Every entry here should be copied exactly.

Collected data entries:
# # # # # # #

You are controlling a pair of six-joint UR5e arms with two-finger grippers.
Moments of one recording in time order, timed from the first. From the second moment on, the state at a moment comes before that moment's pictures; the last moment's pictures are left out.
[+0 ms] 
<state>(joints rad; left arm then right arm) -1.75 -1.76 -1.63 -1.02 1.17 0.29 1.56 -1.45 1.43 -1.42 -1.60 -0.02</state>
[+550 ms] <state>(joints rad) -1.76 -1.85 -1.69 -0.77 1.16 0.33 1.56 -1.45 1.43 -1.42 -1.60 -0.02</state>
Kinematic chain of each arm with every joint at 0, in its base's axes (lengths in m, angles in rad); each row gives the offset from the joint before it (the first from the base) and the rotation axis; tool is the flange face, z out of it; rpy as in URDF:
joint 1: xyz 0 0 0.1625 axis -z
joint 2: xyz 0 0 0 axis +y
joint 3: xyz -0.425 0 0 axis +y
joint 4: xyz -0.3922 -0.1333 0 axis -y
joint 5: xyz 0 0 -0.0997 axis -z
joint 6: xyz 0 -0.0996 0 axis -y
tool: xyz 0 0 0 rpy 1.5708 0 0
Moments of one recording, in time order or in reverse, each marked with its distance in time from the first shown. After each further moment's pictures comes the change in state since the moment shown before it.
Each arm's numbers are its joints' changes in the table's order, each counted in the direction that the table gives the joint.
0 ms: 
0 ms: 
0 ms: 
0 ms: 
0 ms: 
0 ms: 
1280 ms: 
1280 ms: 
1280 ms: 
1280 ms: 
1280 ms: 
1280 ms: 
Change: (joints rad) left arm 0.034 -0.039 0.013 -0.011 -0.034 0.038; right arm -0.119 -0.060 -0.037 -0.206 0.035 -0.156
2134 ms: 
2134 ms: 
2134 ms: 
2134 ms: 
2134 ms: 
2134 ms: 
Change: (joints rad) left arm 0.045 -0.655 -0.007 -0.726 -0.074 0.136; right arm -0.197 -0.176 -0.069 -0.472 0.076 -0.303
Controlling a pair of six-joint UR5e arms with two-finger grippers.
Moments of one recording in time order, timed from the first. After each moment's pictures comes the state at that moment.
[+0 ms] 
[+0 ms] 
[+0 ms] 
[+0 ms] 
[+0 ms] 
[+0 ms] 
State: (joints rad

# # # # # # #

- Reply -
You are controlling a pair of six-joint UR5e arms with two-finger grippers.
Moments of one recording in time order, timed from the first. From the second moment on, the state at a moment comes before that moment's pictures; the last moment's pictures are left out.
[+0 ms] 
<state>(joints rad; left arm then right arm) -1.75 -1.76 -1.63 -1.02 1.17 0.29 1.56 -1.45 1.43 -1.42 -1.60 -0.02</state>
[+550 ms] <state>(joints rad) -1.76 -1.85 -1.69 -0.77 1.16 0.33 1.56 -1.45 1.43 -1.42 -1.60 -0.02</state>
Kinematic chain of each arm with every joint at 0, in its base's axes (lengths in m, angles in rad); each row gives the offset from the joint before it (the first from the base) and the rotation axis; tool is the flange face, z out of it; rpy as in URDF:
joint 1: xyz 0 0 0.1625 axis -z
joint 2: xyz 0 0 0 axis +y
joint 3: xyz -0.425 0 0 axis +y
joint 4: xyz -0.3922 -0.1333 0 axis -y
joint 5: xyz 0 0 -0.0997 axis -z
joint 6: xyz 0 -0.0996 0 axis -y
tool: xyz 0 0 0 rpy 1.5708 0 0
Moments of one recording, in time order or in reverse, each marked with its distance in time from the first shown. After each further moment's pictures comes the change in state since the moment shown before it.
Each arm's numbers are its joints' changes in the table's order, each counted in the direction that the table gives the joint.
0 ms: 
0 ms: 
0 ms: 
0 ms: 
0 ms: 
0 ms: 
1280 ms: 
1280 ms: 
1280 ms: 
1280 ms: 
1280 ms: 
1280 ms: 
Change: (joints rad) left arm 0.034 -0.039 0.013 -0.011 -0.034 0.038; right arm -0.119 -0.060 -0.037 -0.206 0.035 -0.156
2134 ms: 
2134 ms: 
2134 ms: 
2134 ms: 
2134 ms: 
2134 ms: 
Change: (joints rad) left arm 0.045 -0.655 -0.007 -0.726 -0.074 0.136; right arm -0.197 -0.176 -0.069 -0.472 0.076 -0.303
Controlling a pair of six-joint UR5e arms with two-finger grippers.
Moments of one recording in time order, timed from the first. After each moment's pictures comes the state at that moment.
[+0 ms] 
[+0 ms] 
[+0 ms] 
[+0 ms] 
[+0 ms] 
[+0 ms] 
State: (joints rad

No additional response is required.